Cortés Gerardo Muñoz, Viveros Sandoval Martha Eva, Areán Martínez Carlos Arturo, Vega Gómez Helios Eduardo, López Castañeda Sandra Edith, García Anel Gómez
Laboratory of Haemostasis and Vascular Biology. Faculty of Medical and Biological Sciences "Dr. Ignacio Chavez". Michoacan University of San Nicolas de Hidalgo. Biomedical Research Center of Michoacán. Mexican Social Security Institute. Morelia, Michoacán, México.
Laboratory of Haemostasis and Vascular Biology. Faculty of Medical and Biological Sciences "Dr. Ignacio Chavez". Michoacan University of San Nicolas de Hidalgo. Morelia, Michoacán, México.
J Atr Fibrillation. 2014 Dec 31;7(4):1124. doi: 10.4022/jafib.1124. eCollection 2014 Dec.

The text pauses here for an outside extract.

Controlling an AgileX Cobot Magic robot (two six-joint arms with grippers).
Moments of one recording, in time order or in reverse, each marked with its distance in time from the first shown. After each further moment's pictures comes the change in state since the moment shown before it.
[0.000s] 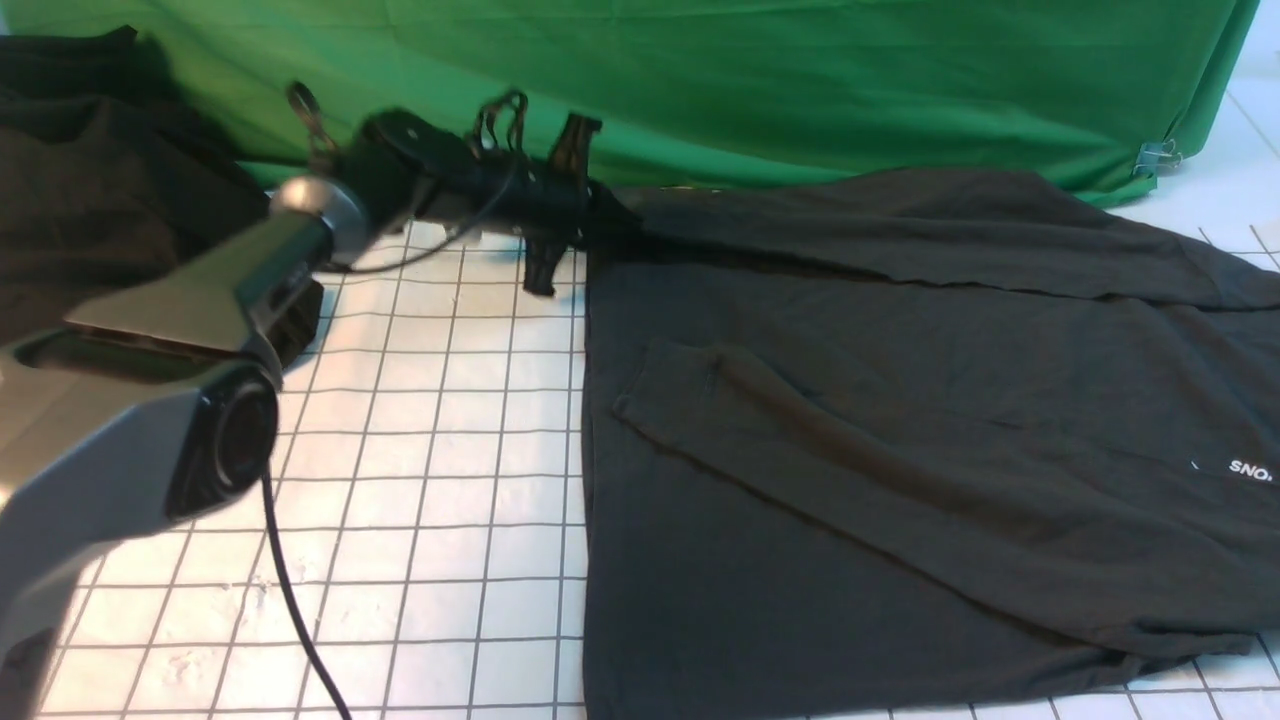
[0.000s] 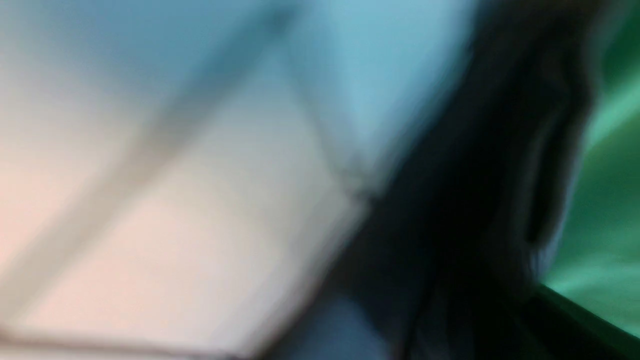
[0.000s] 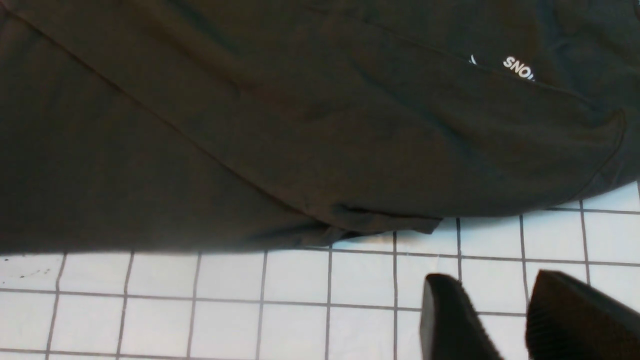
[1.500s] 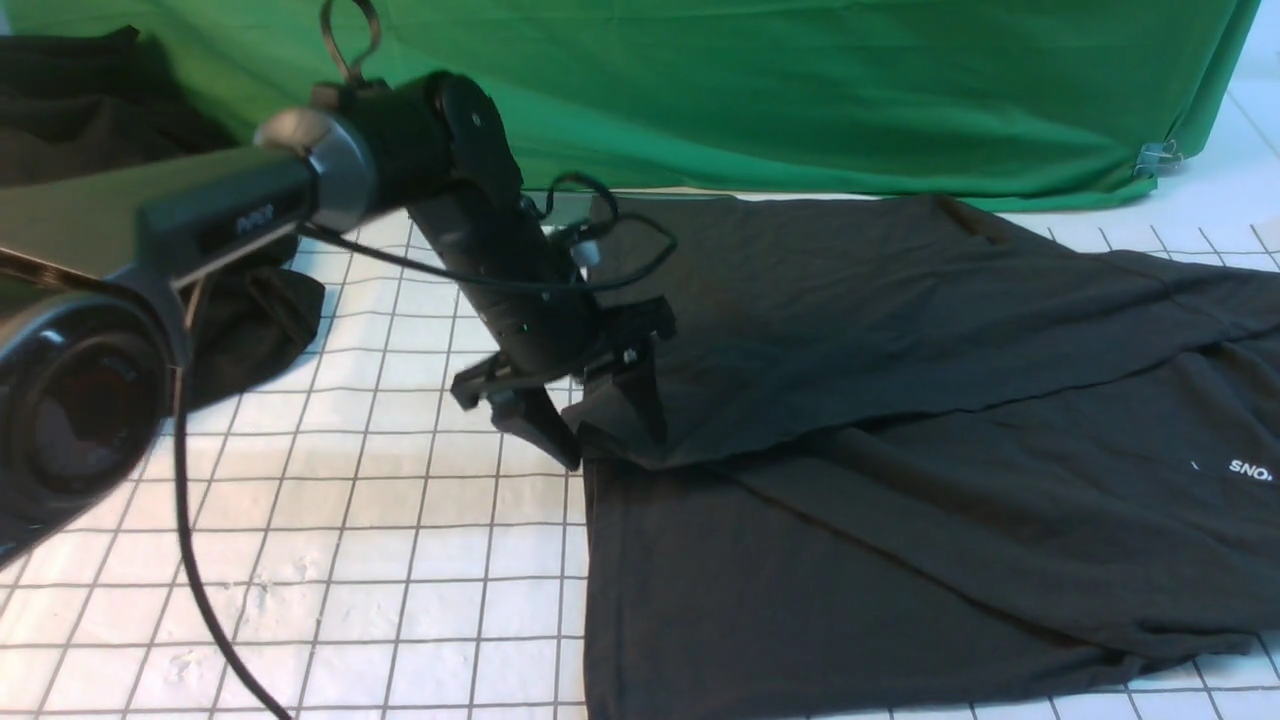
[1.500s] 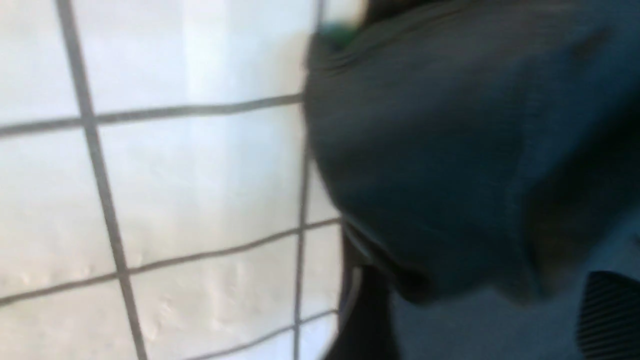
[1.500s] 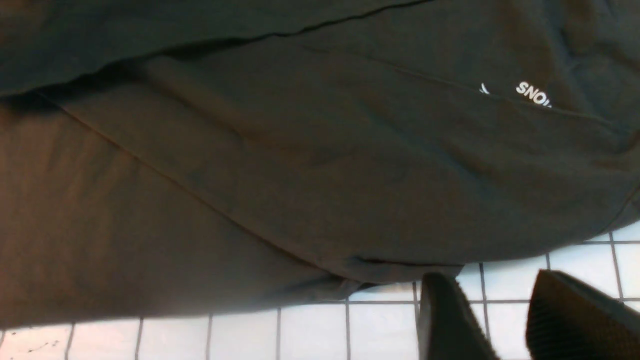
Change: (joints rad) right arm 0.000 0.116 0.000 0.000 -0.133 0.079; left arm -0.164 -0.439 0.565 0.485 0.497 0.340
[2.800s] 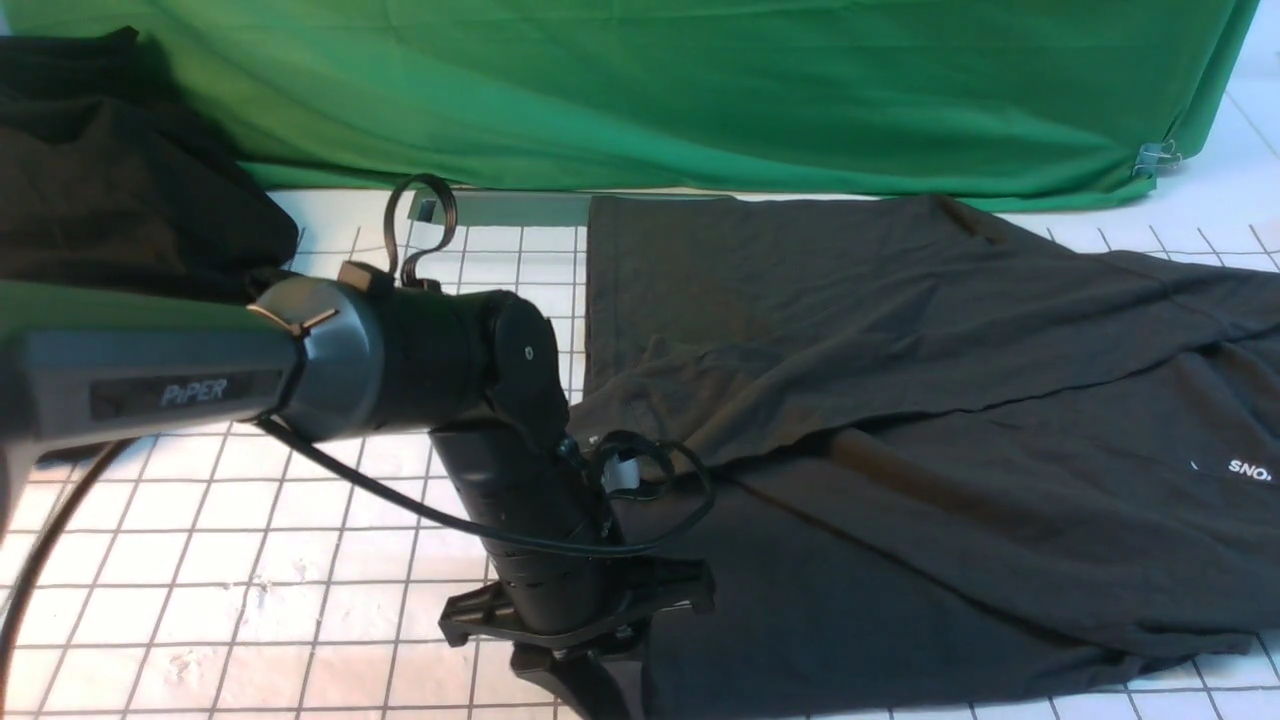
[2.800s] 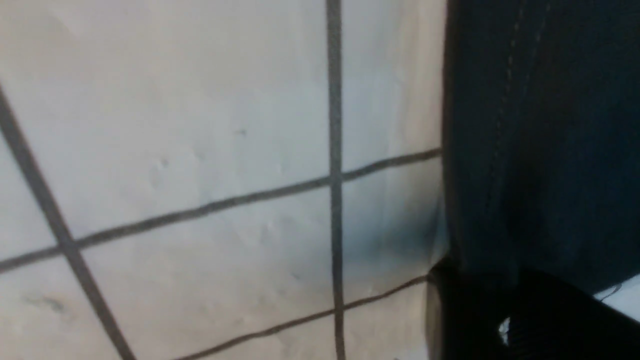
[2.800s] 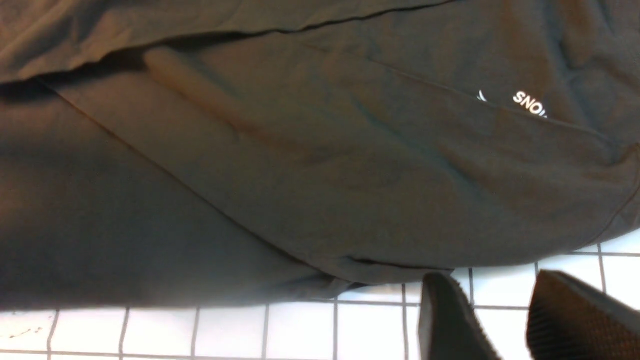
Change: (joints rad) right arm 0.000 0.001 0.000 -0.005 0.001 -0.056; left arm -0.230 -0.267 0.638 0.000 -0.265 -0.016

Atrial Fibrillation (AF) is the most common cardiac arrhythmia of clinical significance; it increases the risk of mortality due to stroke. The mechanisms behind cerebral thromboembolism in AF are associated with a prothrombotic state, demonstrated by higher levels of von Willebrand Factor (vWF), a multimeric glycoprotein that plays a crucial role in platelet adhesion and aggregation and it has been proposed as a biomarker of endothelial dysfunction. Plasma vWF levels are elevated in patients with nonvalvular Atrial Fibrillation (NVAF) associated to the presence of cardiovascular risk factors. The variability in vWF plasma levels in healthy subjects has a wide distribution, but there is no description available of the variability in AF patients and among types of AF. The aim of this study was to determine the variability of vWF plasma concentrations in patients with NVAF, associated to cardiovascular risk factors. Search strategy included PubMed and Ovid. Keywords used were "Atrial Fibrillation" and "von Willebrand Factor". It includes original articles, with analysis of plasma vWF levels by ELISA, without acute stroke. Review articles and meta-analysis were excluded. Reviewed studies include 22 trials and 6542 patients with nonvalvular AF associated to cardiovascular disease risk factors: age, sex, hypertension, heart failure, diabetes mellitus, prior stroke, coronary artery disease. Variability in vWF plasma levels was wide, with minimum values of 77 IU/dl and maximum values of 245 IU/dl and a mean of 146 IU/dl. Age of patients ranged between 54 and 78 years, and the percentage of males ranged between 23% and 80%. According to type of AF vWF levels were as follows, in paroxysmal AF: 92-264 IU/dl; persistent AF: 76-234 IU/dl; permanent AF: 91-247 IU/dl. The variability in vWF plasma levels is affected by risk factors and the AF type, however vWF levels in AF patients are higher when compared with healthy subjects.
心房颤动(AF)是具有临床意义的最常见心律失常;它会增加因中风导致的死亡风险。AF患者发生脑栓塞的机制与血栓前状态有关,血管性血友病因子(vWF)水平升高可证明这一点,vWF是一种多聚体糖蛋白,在血小板黏附和聚集过程中起关键作用,并且它已被提议作为内皮功能障碍的生物标志物。与心血管危险因素相关的非瓣膜性心房颤动(NVAF)患者血浆vWF水平升高。健康受试者血浆vWF水平的变异性分布广泛,但尚无关于AF患者以及不同类型AF之间变异性的描述。本研究的目的是确定与心血管危险因素相关的NVAF患者血浆vWF浓度的变异性。检索策略包括PubMed和Ovid。使用的关键词是“心房颤动”和“血管性血友病因子”。纳入的文章为原始文章,通过酶联免疫吸附测定法(ELISA)分析血浆vWF水平,且无急性中风情况。排除综述文章和荟萃分析。纳入的研究包括22项试验以及6542例与心血管疾病危险因素(年龄、性别、高血压、心力衰竭、糖尿病、既往中风、冠状动脉疾病)相关的非瓣膜性AF患者。血浆vWF水平的变异性很大,最小值为77 IU/dl,最大值为245 IU/dl,平均值为146 IU/dl。患者年龄在54至78岁之间,男性比例在23%至80%之间。根据AF类型,vWF水平如下:阵发性AF为92 - 264 IU/dl;持续性AF为76 - 234 IU/dl;永久性AF为91 - 247 IU/dl。血浆vWF水平的变异性受危险因素和AF类型影响,然而AF患者的vWF水平与健康受试者相比更高。